Körbecke. Jungen gehören eher selten zum Bild der heimischen Tanzgarden. Elias (13) und Jaron Raddatz (9) bilden die große Ausnahme: Sie stehen mit Begeisterung auf der Bühne, um das gut aufgelegte Publikum im Herzen von Westfalen in Schwung zu bringen. 

Das Talent haben sie wohl von der Mama geerbt: Kirsten Raddatz steckt wie ihren Kindern Karneval im Blut, das hat sie (nicht nur) als Mitglied der „Pink Panthers“ viele Male bewiesen. 

Schwester Emelie (15) machte es gewissermaßen als „Anführerin“ vor: Sie entdeckte früh ihre Leidenschaft fürs Tanzen, und sie erzählte ihren Brüdern, wie viel Spaß es macht, die Choreografien einzustudieren, mit den anderen den Auftritten entgegenzufiebern, dann in der vollen Halle umjubelt und mit stürmischem Applaus gefeiert zu werden. „Das macht Spaß“, erzählen auch Elias und Jaron. Mit den Mädchen kommen sie prima aus. 

Kirsten Raddatz unterstützt die beiden nach Kräften, obwohl sie weiß, dass Tanzgarden häufig das Klischee anhaftet, hier handele es sich wohl eher um eine weibliche Domäne. Ihr sei vor allem wichtig, dass ihre Kinder den Hobbys nachgehen, an denen sie Freude haben, betont sie. Und vor vielen Zuschauern zu zeigen, was man in vielen Stunden eingeübt hat, das muss man sich erst einmal trauen. Für Elias und Jaron spielt der Körbecker Karneval eine wichtige Rolle. Der Ältere, der das Archigymnasium in Soest besucht, erinnert sich noch gut an seine erste aktive Session. Damals ging er noch in den Kindergarten und trug ein Pumuckl-Kostüm. 

Jaron gab seinen Einstand als Zauberer. Seither gehören die Trainingsabende fest zum Wochenplan, damit in der fünften Jahreszeit auch alles rund läuft. 

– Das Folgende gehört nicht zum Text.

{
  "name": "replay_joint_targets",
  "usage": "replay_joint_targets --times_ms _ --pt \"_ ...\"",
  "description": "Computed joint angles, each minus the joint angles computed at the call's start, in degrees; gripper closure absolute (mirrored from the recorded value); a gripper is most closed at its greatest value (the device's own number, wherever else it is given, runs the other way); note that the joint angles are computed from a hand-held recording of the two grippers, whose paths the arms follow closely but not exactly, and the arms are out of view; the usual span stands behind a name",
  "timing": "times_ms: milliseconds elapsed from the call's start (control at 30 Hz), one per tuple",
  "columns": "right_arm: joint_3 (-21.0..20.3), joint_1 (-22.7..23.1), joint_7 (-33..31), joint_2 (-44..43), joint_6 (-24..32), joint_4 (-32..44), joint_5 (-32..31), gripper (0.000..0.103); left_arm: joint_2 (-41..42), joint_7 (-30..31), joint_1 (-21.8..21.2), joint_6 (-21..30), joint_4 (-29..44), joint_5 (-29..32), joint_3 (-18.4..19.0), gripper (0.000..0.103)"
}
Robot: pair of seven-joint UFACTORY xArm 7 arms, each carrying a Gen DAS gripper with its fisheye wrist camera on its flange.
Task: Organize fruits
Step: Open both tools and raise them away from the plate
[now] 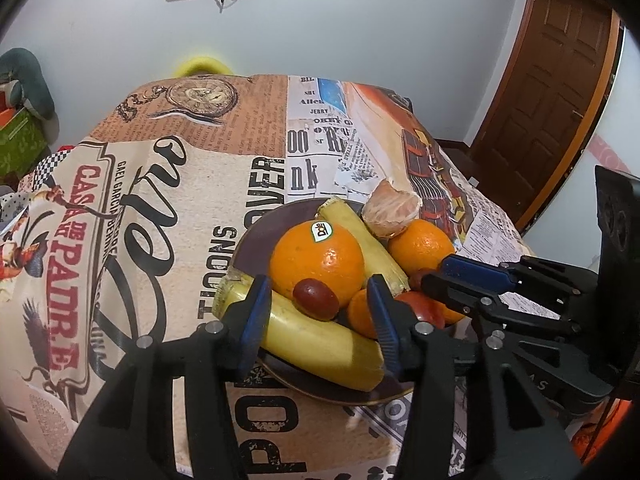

Da sind Disziplin und Ausdauer angesagt, denn manchmal ist gar nicht so einfach, sich Schrittfolgen und Figuren anzueignen. Da heißt es dann proben und proben, bis alles bestens sitzt. Die Körbecker Tanzgruppen haben viele Fans, und für die Mitwirkenden ist es immer wieder schön, ihren Teil zum Gelingen des Programms beizutragen, den Beifall zu hören und den Wunsch nach Zugaben zu erfüllen. „Es ist klasse, wenn der Saal tobt“, meinen die Brüder. Sie freuen sich auf die Termine, die noch bis Veilchendienstag anstehen. Doch sie nehmen sich auch immer Zeit für andere Lieblingsbeschäftigungen: Dazu gehören der Fußball und der Musical-Projektchor.